(Task):
Pull each line with the string "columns" from the entries.

============================================================

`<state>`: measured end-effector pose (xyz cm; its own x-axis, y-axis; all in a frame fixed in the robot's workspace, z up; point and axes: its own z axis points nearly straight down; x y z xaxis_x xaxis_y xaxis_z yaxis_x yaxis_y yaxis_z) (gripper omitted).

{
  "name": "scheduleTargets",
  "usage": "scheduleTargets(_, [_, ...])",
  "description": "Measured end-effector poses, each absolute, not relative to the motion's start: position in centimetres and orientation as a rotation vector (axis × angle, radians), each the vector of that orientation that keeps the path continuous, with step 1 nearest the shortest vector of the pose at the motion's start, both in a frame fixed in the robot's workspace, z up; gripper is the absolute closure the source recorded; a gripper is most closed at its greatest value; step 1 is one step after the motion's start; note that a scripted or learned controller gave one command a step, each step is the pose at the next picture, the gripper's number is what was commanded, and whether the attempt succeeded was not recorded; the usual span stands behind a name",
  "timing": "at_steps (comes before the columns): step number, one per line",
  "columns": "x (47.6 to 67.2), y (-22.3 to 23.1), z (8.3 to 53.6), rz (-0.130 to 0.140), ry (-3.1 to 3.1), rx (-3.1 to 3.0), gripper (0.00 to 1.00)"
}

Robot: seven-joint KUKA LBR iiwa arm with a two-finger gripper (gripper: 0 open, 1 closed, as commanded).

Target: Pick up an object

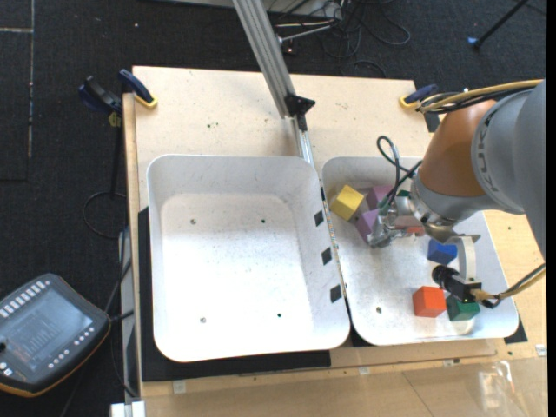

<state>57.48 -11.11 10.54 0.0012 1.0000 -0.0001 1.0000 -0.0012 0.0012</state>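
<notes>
Right bin (pixel 373 328): orange block (pixel 428 301), yellow block (pixel 347 202), gripper (pixel 380 235).

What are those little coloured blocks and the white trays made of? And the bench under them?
Blocks, such as the yellow block and orange block: probably painted wood or plastic; flat matte colour, sharp edges. Bins: likely thin moulded plastic; smooth white, rounded corners, slight sheen. Bench: looks like pale plywood or board, matte and speckled.

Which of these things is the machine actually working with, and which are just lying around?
Part of the job:
- two-finger gripper
- yellow block
- purple block
- blue block
- orange block
- green block
- right-hand white bin holding them

Just lying about:
- left-hand white bin
- grey handheld control pad
- blue-and-yellow clamps
</notes>
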Motion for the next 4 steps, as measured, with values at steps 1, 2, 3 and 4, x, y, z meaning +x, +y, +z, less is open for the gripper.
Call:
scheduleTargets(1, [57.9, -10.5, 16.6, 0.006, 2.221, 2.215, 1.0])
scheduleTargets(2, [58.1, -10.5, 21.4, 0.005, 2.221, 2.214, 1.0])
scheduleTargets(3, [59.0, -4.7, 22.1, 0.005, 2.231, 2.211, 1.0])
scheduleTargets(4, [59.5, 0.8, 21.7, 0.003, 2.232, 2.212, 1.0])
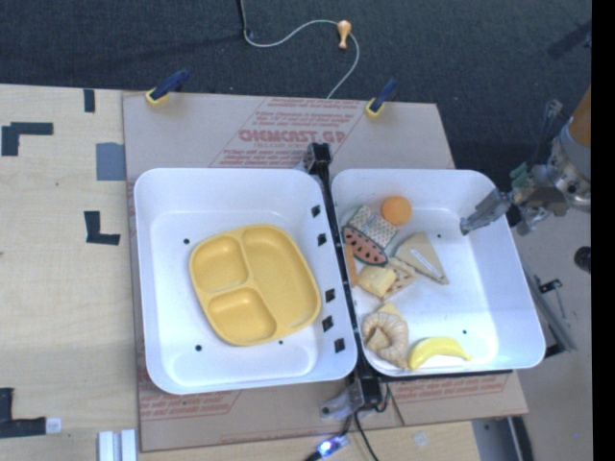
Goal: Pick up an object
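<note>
left bin (154,257): white
tray (254,283): yellow
ball (395,209): orange
banana (438,351): yellow
watermelon slice (364,246): red, black seeds
my fingers (478,219): grey

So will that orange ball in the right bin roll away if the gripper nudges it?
Probably. The orange ball looks round and smooth, so it may roll or slip. The bin wall behind it and the toy food beside it might stop it.

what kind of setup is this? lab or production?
Most likely a robot lab test bench, not production: two white bins clamped onto a cardboard sheet, toy food such as a banana beside a yellow divided tray, and tape marks on the bench.
</note>
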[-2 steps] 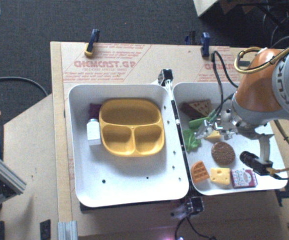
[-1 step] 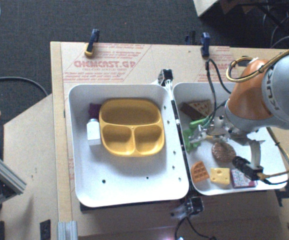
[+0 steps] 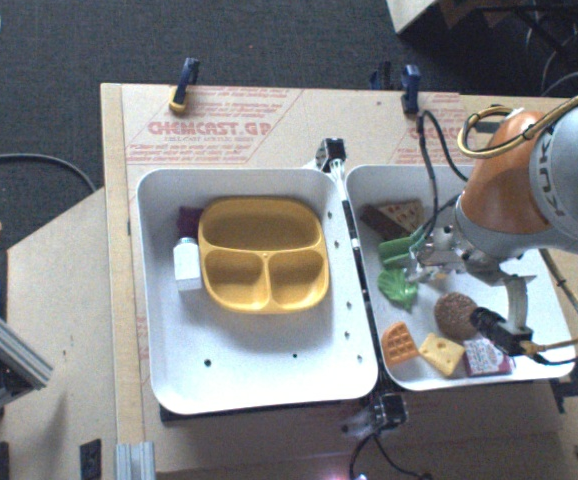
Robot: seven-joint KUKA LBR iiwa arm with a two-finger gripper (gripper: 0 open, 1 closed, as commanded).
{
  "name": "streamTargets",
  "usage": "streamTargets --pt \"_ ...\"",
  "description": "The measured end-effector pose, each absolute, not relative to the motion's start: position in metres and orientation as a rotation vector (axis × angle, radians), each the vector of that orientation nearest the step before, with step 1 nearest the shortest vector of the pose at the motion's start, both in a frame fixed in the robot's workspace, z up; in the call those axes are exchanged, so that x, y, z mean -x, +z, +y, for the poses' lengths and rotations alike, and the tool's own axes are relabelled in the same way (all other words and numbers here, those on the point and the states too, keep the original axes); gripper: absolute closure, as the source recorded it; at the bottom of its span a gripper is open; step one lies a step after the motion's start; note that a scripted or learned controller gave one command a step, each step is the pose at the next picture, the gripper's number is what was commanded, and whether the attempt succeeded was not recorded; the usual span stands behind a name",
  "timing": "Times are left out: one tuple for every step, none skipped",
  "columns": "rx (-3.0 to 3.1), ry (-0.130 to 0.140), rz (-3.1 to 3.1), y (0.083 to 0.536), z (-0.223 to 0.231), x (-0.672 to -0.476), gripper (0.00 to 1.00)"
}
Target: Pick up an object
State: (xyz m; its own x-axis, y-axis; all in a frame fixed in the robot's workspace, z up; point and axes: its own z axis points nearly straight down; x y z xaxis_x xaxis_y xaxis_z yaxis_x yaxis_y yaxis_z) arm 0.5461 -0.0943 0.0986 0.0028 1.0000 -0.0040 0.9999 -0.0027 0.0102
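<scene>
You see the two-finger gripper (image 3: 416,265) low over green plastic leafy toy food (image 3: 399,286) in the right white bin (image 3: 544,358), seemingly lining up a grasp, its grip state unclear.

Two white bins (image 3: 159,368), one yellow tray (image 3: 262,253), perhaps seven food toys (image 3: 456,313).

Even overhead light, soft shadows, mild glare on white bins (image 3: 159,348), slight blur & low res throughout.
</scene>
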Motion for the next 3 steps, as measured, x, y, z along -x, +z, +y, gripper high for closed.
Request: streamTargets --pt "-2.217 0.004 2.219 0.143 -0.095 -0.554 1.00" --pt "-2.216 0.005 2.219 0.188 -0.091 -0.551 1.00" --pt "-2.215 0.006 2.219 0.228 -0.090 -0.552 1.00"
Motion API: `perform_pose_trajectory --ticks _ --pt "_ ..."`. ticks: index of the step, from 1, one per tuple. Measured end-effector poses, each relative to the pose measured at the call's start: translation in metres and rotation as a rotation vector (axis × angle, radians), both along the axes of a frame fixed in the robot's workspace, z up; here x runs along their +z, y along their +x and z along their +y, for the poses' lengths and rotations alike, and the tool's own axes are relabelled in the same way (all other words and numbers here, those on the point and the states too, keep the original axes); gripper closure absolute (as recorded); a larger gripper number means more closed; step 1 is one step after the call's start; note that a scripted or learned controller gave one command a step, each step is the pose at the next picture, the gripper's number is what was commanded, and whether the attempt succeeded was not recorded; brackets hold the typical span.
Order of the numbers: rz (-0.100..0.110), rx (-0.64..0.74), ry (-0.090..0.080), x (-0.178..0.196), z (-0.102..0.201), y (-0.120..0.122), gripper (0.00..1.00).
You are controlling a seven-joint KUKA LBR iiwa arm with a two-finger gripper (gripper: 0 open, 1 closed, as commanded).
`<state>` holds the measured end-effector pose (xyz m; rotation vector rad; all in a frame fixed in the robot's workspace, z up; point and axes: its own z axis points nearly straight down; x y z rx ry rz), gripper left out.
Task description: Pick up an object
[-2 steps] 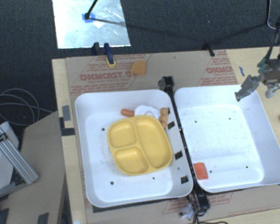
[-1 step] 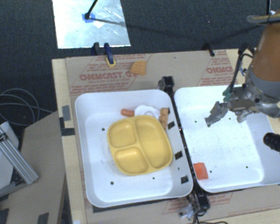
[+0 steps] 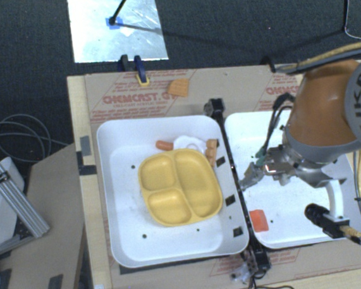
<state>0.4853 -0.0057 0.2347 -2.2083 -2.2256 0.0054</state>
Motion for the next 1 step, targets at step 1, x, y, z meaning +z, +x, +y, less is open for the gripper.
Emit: perform_pose_trajectory --ticks 1 --pt "-0.021 -0.014 -0.008 0.1068 -0.0906 0.0021 0.00"
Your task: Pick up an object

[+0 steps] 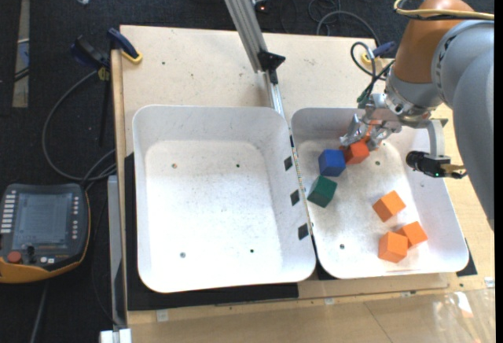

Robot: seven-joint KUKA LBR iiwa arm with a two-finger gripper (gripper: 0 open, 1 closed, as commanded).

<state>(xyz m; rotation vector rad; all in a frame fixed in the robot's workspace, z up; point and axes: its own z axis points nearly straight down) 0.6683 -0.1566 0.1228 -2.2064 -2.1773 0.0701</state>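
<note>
With your end effector [363, 135] seemingly pinching the small orange-red cube [358, 150], lift straight up, clear of the touching blue cube [332, 162].

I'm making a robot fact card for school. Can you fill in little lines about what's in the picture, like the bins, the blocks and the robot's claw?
bins: two white ones, left bin and right bin
blocks: all in the right bin
blue block: near the divider
green block: just below the blue one
orange blocks: three
gripper: low over the right bin
red-orange block: at the gripper's tips, beside the blue block
held: cannot tell
</note>
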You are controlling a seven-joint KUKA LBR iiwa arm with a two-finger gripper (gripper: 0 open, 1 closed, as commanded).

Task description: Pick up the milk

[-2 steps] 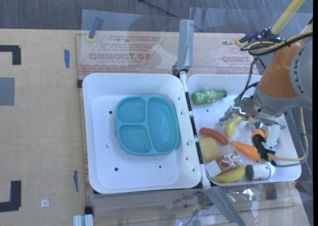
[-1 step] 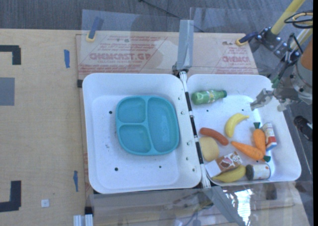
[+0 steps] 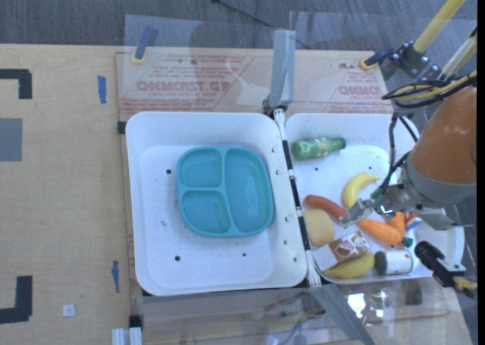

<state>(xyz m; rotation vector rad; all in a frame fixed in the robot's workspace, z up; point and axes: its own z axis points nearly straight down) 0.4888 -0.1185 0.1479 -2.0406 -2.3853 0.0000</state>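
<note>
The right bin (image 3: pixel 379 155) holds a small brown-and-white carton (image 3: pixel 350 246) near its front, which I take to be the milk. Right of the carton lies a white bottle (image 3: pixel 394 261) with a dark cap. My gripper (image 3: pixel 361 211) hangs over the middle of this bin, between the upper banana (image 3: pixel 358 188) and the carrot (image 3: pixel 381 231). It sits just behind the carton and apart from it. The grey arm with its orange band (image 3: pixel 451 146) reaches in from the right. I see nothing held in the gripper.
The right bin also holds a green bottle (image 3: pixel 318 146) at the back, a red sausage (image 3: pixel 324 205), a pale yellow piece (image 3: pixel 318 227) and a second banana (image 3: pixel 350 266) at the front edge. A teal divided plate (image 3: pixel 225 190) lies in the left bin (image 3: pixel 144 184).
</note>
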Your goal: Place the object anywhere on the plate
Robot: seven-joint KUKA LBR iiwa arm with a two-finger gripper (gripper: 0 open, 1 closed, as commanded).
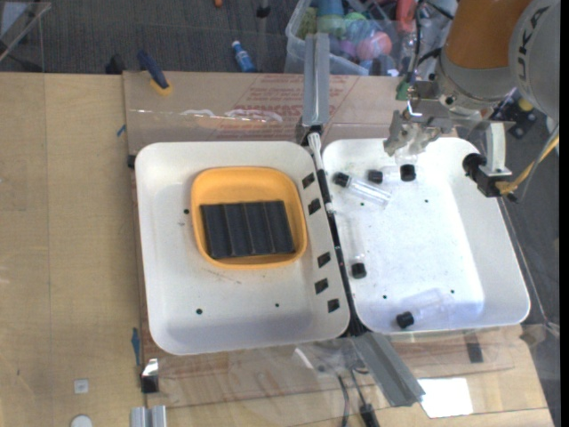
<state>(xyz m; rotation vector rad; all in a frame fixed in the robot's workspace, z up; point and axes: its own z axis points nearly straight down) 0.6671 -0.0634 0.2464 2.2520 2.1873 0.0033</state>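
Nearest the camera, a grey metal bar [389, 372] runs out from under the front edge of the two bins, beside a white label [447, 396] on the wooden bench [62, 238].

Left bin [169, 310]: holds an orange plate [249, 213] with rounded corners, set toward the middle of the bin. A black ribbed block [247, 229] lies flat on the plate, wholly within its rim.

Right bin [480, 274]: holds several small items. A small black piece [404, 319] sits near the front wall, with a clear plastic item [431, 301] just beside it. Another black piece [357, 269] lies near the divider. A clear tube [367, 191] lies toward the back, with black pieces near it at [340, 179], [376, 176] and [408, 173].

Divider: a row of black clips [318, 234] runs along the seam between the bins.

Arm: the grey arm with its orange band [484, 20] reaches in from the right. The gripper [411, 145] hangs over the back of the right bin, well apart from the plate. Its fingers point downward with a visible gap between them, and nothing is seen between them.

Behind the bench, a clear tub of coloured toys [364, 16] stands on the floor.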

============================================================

(Written answer):
  "timing": "at_steps (comes before the columns): step number, one per line",
  "columns": "x (47.6 to 67.2), y (-22.3 to 23.1), z (8.3 to 53.6), rz (-0.130 to 0.140), ry (-3.1 to 3.1), rx (-3.1 to 3.0), gripper (0.00 to 1.00)"
  "columns": "rx (-3.0 to 3.1), ry (-0.130 to 0.140), rz (-3.1 to 3.1), y (0.083 to 0.536), z (-0.223 to 0.231), x (-0.672 to -0.476), gripper (0.00 to 1.00)"

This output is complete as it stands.